The compartment stays nice & organized....everything has it's place









Tami


----------



## Scrib (Jun 28, 2005)

I use 3 storage containers; 1 for sewer stuff, 1 for fresh water stuff, and 1 for everything else.


----------



## battalionchief3 (Jun 27, 2006)

I do what Scrib does. Clear ones and lables with a sharpie, i wrote on the container and lid. Dont want the sewer lid mixin with the water container. I measured my opening and got 4 in their plus a smaller one for small squares of plywood, a tool box, 2 bags of leveling blocks and some 4x4 post sections.


----------



## outback21 (Jun 17, 2006)

Yep, small clear plastic containers or small boxes - i have two many small boxes right now and will eventually be replacing them w/ small plasic containers so I can see into them better.


----------



## JimBo99 (Apr 25, 2006)

We use the plastic containers also, and couple of carboard boxes for xtra food supplies. Use the room on top the boxes for thin stuff. I put the plastic folding tables and awning mat up there.


----------



## mswalt (Sep 14, 2004)

I use a couple plastic boxes too. Two large ones for the front garage. One large one for sewer stuff in the rear garage. Plus, I can just crawl in there and look for stuff, too.









Mark


----------



## countrygirl (Apr 9, 2006)

Thanks for all of the replies and great advice!!!


----------



## ee4308 (Aug 23, 2005)

I use 3 clear plastic ones also, 2 of a size that will stack on each other and a larger one with 2 lids for the sewer hose and connections. I don't use a sharpy; I can spot the sewer one easy, and the other two have to much junk in them to lable.


----------



## Thor (Apr 7, 2004)

I use plastic stackable containers as well.

Thor


----------



## PDX_Doug (Nov 16, 2004)

We have a couple of the RubberMaid type containers, but also the open 'milk crate' type boxes. They are great for some of the bulkier items like propane bottles, lanterns, shoes, etc.

Happy Trails,
Doug


----------



## HootBob (Apr 26, 2004)

I also use plastic containers I have a couple in the morgue drawer for certain things

Don


----------



## skippershe (May 22, 2006)

I need to get some storage containers as well. We have a habit of just throwing everything up front in the garage area of the Roo and it's turned into one big A$$PILE!

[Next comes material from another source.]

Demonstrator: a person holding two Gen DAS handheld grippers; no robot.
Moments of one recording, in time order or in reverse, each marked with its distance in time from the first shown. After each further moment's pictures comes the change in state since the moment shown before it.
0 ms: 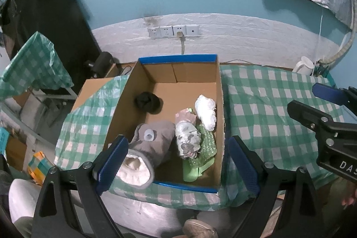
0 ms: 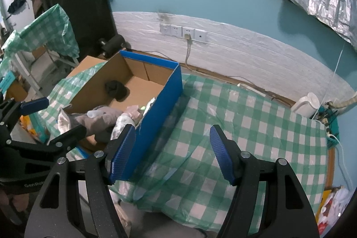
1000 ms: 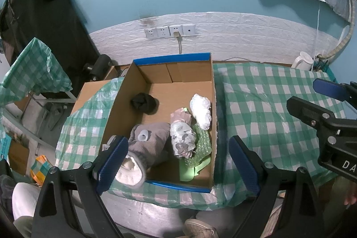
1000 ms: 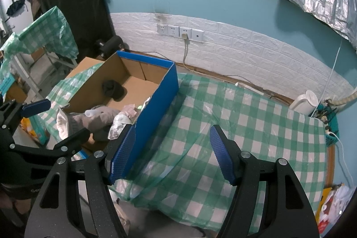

lol, if I could get to the overhead storage areas up in front, I'd have lots of places to store stuff...I need a shovel


----------



## tdvffjohn (Mar 10, 2005)

Everything has to have a place and be organized. Especially when I start the trip.

I use numereous containers including half a dozen tupperware containers for small set up stuff. I hate looking for something hiding when I set up


----------



## Chestnut (Aug 21, 2006)

skippershe said:


> I need to get some storage containers as well. We have a habit of just throwing everything up front in the garage area of the Roo and it's turned into one big A$$PILE!


Sounds like the garage at my house.

Jessica


----------



## Calvin&Hobbes (May 24, 2006)

Same as everyone else- large clear(well, opaque) containers, about 8 inches high, stacked. One for electrical stuff, one for sewer stuff, one for water and one for blocks/Jacks. And I also have another big tote for misc. stuff, like hatchet, tools, bungees, ropes, Hostess cupcakes... wait a minute, scratch the cupcakes.


----------



## Oregon_Camper (Sep 13, 2004)

I can't even imagine not having the storage drawer. So easy to slide in/out to find stuff.


----------